Poster Session 3
Category: Diabetes
Poster Session 3
Megumi Koga, MD
NHO Nagasaki Medical Center
Omura, Nagasaki, Japan
Katsuhito Hayashi, MS
NHO Ureshino Medical Center
Ureshino, Saga, Japan
Ichiro Yasuhi, MD
Adviser
NHO Nagasaki Medical Center
Omura, Nagasaki, Japan
Women with a history of gestational diabetes (GDM) face a high risk of developing type 2 diabetes postpartum. Skeletal muscle is a major site of insulin-mediated glucose uptake, and low muscle mass may impair glucose regulation. This study examined whether appendicular skeletal muscle index (ASM-I) in early postpartum is associated with β-cell compensation and fasting glucose status during two-year follow-up in women with prior GDM.

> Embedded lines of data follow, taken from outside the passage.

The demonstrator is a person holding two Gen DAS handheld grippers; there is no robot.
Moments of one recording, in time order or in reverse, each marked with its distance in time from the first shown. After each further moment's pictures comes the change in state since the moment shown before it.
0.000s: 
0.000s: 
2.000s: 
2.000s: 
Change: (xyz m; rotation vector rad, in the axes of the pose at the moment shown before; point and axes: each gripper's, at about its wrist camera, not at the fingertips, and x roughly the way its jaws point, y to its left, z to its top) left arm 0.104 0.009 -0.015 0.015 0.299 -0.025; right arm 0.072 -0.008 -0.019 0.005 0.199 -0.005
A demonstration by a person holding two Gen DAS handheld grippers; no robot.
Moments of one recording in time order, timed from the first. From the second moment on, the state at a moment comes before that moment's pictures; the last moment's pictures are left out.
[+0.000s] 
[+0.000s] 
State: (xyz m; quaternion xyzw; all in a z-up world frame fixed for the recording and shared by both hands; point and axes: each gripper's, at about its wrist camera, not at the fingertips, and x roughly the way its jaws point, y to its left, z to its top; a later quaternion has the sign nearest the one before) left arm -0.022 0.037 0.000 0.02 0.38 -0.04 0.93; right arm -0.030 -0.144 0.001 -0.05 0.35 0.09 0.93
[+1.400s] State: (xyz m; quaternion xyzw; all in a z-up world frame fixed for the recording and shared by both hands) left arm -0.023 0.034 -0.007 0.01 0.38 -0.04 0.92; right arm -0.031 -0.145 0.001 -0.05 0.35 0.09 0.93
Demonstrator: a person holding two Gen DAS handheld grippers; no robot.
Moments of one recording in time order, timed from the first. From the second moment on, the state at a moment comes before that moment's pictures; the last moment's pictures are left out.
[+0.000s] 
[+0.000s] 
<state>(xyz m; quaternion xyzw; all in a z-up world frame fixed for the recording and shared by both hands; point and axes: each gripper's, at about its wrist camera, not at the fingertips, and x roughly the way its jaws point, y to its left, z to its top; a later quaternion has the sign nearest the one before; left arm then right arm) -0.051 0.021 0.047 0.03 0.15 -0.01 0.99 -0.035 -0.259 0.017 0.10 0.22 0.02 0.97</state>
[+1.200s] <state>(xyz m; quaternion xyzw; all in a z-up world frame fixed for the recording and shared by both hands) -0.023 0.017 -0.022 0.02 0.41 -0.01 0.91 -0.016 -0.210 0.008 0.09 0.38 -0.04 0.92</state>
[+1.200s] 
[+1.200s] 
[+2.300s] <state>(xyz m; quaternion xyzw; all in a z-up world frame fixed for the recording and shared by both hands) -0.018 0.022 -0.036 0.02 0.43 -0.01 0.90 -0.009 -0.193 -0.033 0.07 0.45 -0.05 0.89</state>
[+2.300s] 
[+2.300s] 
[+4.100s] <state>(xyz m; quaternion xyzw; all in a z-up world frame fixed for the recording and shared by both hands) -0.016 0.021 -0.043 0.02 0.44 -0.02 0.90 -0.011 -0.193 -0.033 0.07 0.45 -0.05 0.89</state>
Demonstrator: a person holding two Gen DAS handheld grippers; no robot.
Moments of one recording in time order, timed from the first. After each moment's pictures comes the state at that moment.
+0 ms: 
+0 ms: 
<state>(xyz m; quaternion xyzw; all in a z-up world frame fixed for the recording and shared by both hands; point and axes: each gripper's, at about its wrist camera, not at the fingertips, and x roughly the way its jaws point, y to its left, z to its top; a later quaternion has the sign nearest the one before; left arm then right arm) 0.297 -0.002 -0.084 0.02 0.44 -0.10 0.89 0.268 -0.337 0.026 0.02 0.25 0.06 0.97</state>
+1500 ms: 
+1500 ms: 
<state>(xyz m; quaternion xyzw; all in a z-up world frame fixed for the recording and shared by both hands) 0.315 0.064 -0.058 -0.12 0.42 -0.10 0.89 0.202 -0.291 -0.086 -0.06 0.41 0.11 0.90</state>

This secondary analysis used data from a prospective observational study at a tertiary perinatal center in Japan. Singleton women with prior GDM underwent postpartum metabolic assessments including a 75g oral glucose tolerance test (OGTT) at 6-9 weeks, and follow-up OGTTs at 6 months, 1 year, and 2 years. Appendicular skeletal muscle mass was measured using bioelectrical impedance analysis at 4 weeks postpartum. ASM-I was calculated as muscle mass divided by body weight. The primary outcome was disposition index (DI) from the first follow-up OGTT. Secondary outcomes included fasting plasma glucose (FPG) and insulin levels across follow-up points. Associations were analyzed using multivariable linear regression models.
Among 139 women (mean age 34.0 ± 5.0 years; BMI 24.5 ± 5.2 kg/m²), higher ASM-I at 4 weeks postpartum was significantly associated with greater DI at the first follow-up OGTT (β = 0.28, p < 0.005), indicating better β-cell compensation. ASM-I was also inversely associated with FPG and insulin levels at 6 months, 1 year, and 2 years (all p < 0.05). Women in the lowest ASM-I quartile had persistently elevated FPG and insulin, suggestive of insulin resistance and β-cell dysfunction.